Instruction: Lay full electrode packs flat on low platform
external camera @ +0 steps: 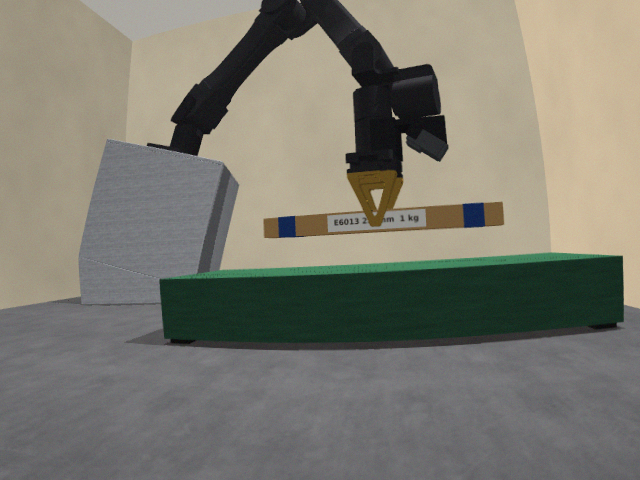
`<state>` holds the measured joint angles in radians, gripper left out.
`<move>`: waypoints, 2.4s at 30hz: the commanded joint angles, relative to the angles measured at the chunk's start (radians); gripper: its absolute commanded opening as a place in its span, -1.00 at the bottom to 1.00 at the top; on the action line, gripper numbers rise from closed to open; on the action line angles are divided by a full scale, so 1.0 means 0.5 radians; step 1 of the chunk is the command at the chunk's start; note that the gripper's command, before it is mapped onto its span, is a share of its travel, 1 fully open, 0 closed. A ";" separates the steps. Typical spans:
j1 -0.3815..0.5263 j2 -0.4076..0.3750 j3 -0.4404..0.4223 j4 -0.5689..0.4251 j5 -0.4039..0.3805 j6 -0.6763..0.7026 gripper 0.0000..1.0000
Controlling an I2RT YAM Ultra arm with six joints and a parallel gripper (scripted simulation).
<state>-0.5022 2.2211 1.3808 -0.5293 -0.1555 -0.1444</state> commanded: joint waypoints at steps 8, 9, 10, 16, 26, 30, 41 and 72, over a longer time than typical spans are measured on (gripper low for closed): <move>0.020 0.067 0.067 0.118 0.006 0.032 -1.00; 0.020 0.067 0.067 0.118 0.006 0.032 -1.00; 0.021 0.002 0.065 0.128 0.006 0.033 -1.00; 0.026 0.134 0.077 0.176 0.007 0.040 -1.00; 0.036 0.210 0.093 0.237 0.009 0.050 -1.00; 0.045 0.172 0.098 0.267 0.009 0.055 -1.00; 0.062 0.353 0.138 0.344 0.016 0.068 -1.00; 0.054 0.322 0.168 0.351 0.014 0.077 -1.00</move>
<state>-0.4736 2.4222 1.4322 -0.3725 -0.1486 -0.1154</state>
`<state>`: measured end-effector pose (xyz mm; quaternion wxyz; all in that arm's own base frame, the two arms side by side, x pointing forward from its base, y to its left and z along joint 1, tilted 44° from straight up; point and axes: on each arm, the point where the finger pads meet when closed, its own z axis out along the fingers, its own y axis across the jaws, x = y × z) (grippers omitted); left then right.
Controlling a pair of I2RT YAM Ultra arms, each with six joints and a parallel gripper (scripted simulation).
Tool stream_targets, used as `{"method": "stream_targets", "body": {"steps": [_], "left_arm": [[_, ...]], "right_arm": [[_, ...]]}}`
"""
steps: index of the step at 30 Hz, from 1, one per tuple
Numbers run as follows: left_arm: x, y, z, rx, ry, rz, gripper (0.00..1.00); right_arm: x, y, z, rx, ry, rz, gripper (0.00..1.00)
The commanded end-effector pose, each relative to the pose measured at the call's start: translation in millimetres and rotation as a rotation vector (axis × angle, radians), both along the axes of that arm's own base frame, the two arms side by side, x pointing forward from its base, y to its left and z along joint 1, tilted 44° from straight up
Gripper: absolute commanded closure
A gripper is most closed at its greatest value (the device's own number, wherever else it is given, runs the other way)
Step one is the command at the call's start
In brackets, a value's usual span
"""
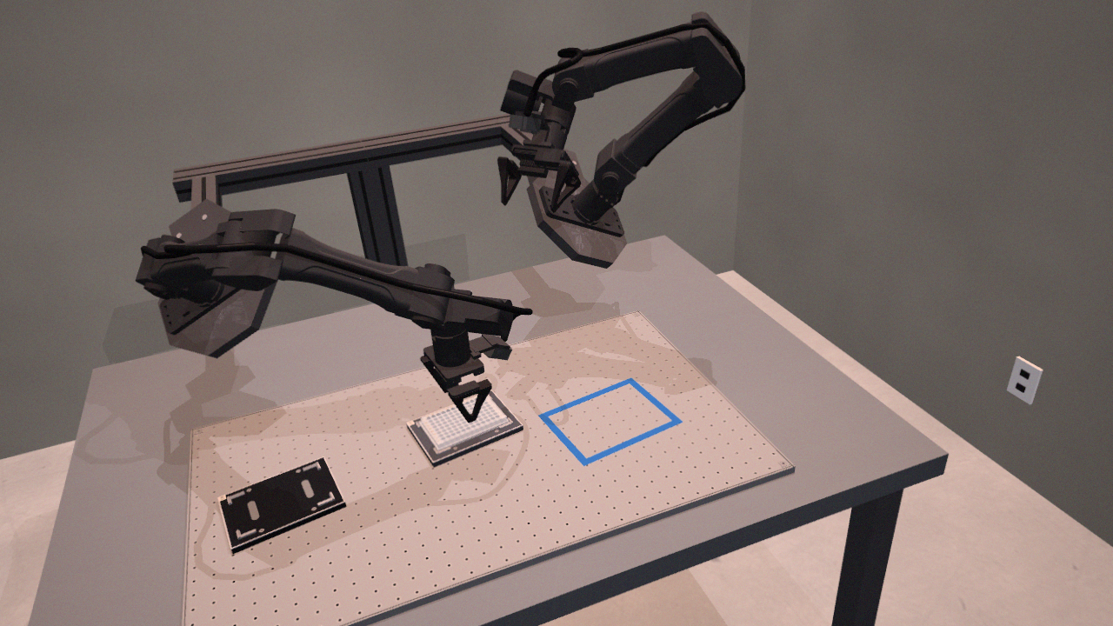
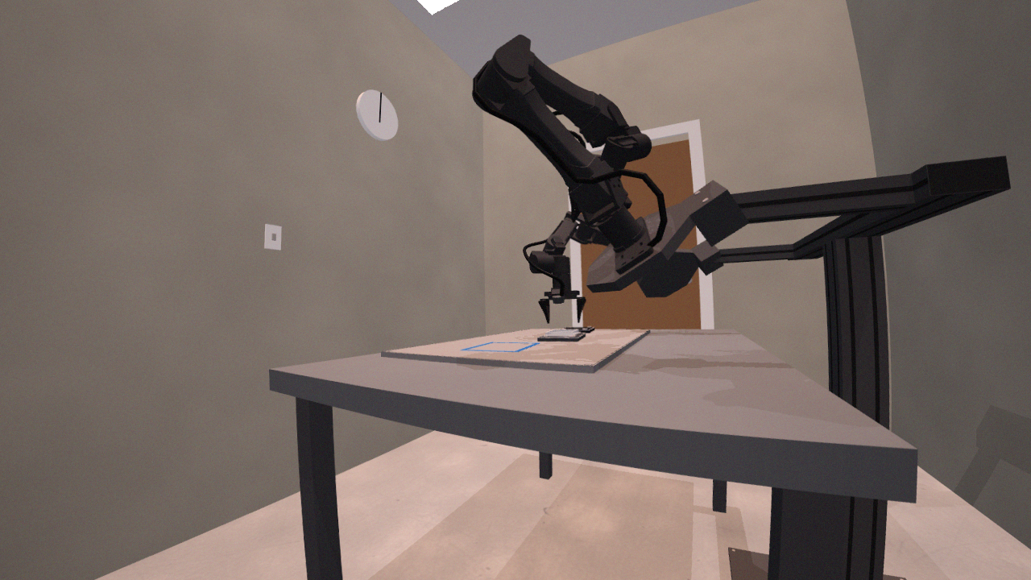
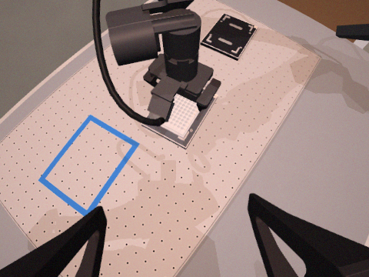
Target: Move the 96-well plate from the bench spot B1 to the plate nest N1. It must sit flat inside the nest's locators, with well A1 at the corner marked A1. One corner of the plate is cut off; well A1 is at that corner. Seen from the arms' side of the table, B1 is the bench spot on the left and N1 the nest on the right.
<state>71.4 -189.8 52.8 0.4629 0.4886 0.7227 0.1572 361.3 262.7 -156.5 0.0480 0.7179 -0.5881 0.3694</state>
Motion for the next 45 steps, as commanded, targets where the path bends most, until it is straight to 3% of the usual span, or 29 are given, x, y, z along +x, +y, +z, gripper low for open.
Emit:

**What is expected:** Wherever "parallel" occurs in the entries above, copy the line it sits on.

**Answer space:**
Controlling an I2RT YAM Ultra arm with six joints and a parallel gripper (scripted simulation).
Controlling a pair of I2RT YAM Ultra arms, each with six joints and a parallel gripper (scripted simulation).

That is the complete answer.